Beheld by Alex Flinn

Beheld by Alex Flinn

Author:Alex Flinn
Language: eng
Format: epub
Publisher: HarperCollins
Published: 2016-11-11T05:00:00+00:00


2

When we reached home, it was worse than expected. There were two telegrams, two on the same day. George was confirmed dead. Jack was missing.

“Maybe he’s a prisoner,” I said. I had to hold on to hope of seeing Jack again, dear Jack, who had held by hand and taken me to the zoo. Jack, who had helped me with my spelling, Jack, who’d been my ally in the war against my sisters.

“Missing just means they haven’t found a body,” Ethel said.

“Don’t say body. I can’t think of Jack like that.” But I thought of Phillip’s sunken ship, all the men on board. They were likely “missing.” Ethel was right.

In the weeks that followed, I had nothing to think of but grief. We had a small funeral for George. Then we wore black and went about our lives as if we weren’t wondering how anything could ever be the same again. We shuffled about our lives by day, and at night, we sat in the dark, remembering what would never be, the good times that wouldn’t be had, the weddings, the nieces and nephews never born. There was nothing even to look forward to. I cried every night for George and Jack, but especially for Jack, whose body lay God knew where in France. And the bombs continued to fall, one, two, even three nights in a week, without warning, so we never knew what was coming.
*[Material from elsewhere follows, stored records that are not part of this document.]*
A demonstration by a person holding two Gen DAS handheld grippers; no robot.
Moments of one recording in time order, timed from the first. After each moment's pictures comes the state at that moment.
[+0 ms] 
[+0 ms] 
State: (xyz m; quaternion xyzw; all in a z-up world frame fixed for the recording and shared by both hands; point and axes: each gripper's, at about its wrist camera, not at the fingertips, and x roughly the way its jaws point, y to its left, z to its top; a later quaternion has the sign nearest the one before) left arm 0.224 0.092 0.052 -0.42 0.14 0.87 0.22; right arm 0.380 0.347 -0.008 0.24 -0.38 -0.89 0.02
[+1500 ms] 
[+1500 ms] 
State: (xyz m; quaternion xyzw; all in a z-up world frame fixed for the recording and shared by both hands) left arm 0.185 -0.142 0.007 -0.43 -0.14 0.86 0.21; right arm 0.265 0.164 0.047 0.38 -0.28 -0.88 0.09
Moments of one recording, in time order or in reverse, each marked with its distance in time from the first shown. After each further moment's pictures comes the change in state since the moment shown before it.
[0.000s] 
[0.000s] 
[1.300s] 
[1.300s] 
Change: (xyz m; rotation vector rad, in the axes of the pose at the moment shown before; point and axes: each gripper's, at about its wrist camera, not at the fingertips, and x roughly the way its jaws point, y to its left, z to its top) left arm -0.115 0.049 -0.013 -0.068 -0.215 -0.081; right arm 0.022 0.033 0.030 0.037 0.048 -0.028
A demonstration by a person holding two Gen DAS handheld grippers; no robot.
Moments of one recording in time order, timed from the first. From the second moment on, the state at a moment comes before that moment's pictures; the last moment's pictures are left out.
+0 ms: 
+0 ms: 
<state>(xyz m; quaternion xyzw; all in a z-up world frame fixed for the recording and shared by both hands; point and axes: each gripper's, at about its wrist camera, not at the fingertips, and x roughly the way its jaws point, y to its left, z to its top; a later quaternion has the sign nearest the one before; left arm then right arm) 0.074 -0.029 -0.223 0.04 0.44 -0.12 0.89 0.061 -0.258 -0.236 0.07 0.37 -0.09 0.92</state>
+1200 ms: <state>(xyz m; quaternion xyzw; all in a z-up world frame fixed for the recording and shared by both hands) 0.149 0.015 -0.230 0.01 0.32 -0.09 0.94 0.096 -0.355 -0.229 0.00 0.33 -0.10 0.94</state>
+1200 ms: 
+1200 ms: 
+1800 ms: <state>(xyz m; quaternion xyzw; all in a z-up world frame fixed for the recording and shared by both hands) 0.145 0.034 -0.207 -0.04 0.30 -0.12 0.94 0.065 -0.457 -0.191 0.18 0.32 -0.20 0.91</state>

Only when the weeks became a month did I admit I was still thinking about Phillip, the man from the party. I thought about him all the time, about that day, the first time I’d felt like a grown-up. I wondered if he wondered about me. Probably not. Still, I looked for him on the street, at the grocer’s, everywhere, but I didn’t even know what he looked like, other than tall with blond hair. I asked people who had been to the party, people like Helen and Dora, who was now Mrs. Private Ned Stone, but they didn’t know who he was. No one did. I hoped maybe he was searching for me, and I went to the only places I thought I might find him, near the elementary school. And Regent’s Park, where it smelled nothing like springtime in an atomizer. All of London stank of smoke and sulfur and motor oil and death. It was gray and hazy and cold as ice. I would never find him.
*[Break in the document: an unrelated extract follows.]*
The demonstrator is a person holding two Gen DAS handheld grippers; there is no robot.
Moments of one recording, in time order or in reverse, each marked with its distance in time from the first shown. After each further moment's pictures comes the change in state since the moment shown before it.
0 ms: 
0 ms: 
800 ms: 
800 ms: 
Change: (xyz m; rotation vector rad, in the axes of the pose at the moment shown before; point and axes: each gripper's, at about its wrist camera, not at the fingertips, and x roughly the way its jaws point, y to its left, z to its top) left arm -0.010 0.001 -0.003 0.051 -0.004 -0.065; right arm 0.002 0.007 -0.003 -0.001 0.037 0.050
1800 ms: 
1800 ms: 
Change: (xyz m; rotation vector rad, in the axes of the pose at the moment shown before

Over dinner one night, we were discussing, as usual, the possibility of leaving London.

“A bomb hit the Bank of England yesterday,” my father said over a dull dinner of mostly vegetables and rice. “I think you should go and stay with my aunt Lydia. It would be safer.”

“But we’d be leaving you,” my mother said. “We could all stay in a shelter.”

“That bomb gutted the Underground station. I want you to leave. If you left, I wouldn’t always have to worry about you if there’s a bombing.”

I knew he didn’t mean he wanted us to go away, just wanted to make us safe.